JULY/AUGUST 1997 · VOLUME 18 · NUMBER 5
T H E L A W R E N C E S U M M E R S M E M O R I A L A W A R D
THE JULY 1997 LAWRENCE SUMMERS MEMORIAL AWARD* goes to the U.S.
Commerce Department and Jeffrey Garten, former U.S. undersecretary of commerce
for international trade and currently dean of the Yale School of Management.

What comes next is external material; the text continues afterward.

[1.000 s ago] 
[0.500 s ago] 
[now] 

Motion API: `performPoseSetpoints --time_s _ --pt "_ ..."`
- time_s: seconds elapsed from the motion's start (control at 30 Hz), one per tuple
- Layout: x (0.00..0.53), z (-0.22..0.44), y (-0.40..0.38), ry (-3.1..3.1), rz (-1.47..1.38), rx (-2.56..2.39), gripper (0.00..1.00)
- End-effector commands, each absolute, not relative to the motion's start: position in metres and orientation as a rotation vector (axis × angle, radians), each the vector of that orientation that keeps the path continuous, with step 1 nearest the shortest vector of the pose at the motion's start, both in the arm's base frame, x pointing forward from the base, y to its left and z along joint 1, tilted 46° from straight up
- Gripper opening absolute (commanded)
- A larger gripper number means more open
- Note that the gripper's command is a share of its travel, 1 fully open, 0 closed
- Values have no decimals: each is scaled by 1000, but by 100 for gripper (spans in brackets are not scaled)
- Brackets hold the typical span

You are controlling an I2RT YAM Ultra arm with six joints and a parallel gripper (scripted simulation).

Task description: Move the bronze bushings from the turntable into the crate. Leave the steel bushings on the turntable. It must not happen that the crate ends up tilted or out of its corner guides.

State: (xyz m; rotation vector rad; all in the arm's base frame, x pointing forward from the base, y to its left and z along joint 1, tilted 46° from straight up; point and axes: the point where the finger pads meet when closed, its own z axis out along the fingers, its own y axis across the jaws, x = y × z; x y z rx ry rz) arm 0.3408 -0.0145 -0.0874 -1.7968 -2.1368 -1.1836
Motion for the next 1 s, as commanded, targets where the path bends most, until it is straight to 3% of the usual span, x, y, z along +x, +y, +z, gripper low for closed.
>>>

Here are the comments which earned them this prestigious prize:
- "Tax, labor and health and safety laws and policies [in Haiti] are
theoretically universally applicable, but are not universally applied or
observed. As such, they do not distort or impede the efficient mobilization and
allocation of investment. Many in the private sector provide services (usually
health care) for their workers that are not provided by the dysfunctional state
agencies. Although voluntary, this decision could be a competitive
disadvantage." (Haiti Investment Climate, U.S. Department of Commerce, Doc.
#4708, April 1996, courtesy of the National Labor Committee.)
- "In many cases we're going to have to basically swallow hard, because we're
dealing in cultures that have rhythms that are very uncomfortable for us.
They're uncomfortable in terms of the way people are treated, or in terms of
the way the environment is treated, but to turn our back on them would be a
terrible mistake." (Jeffrey Garten, quoted in World Trade, November 1996, p.
29, courtesy of Press for Change.)
* In a 1991 internal memorandum, then-World Bank economist and current Deputy
Secretary of Treasury Lawrence Summers argued for the transfer of waste and
dirty industries from industrialized to developing countries. "Just between you
and me, shouldn't the World Bank be encouraging more migration of the dirty
industries to the LDCs (lesser developed countries)?" Summers wrote. "I think
the economic logic behind dumping a load of toxic waste in the lowest wage
country is impeccable and we should face up to that. ... I've always thought
that underpopulated countries in Africa are vastly under polluted; their air
quality is vastly inefficiently low [sic] compared to Los Angeles or Mexico
City." Summers later said the memo was meant to be ironic.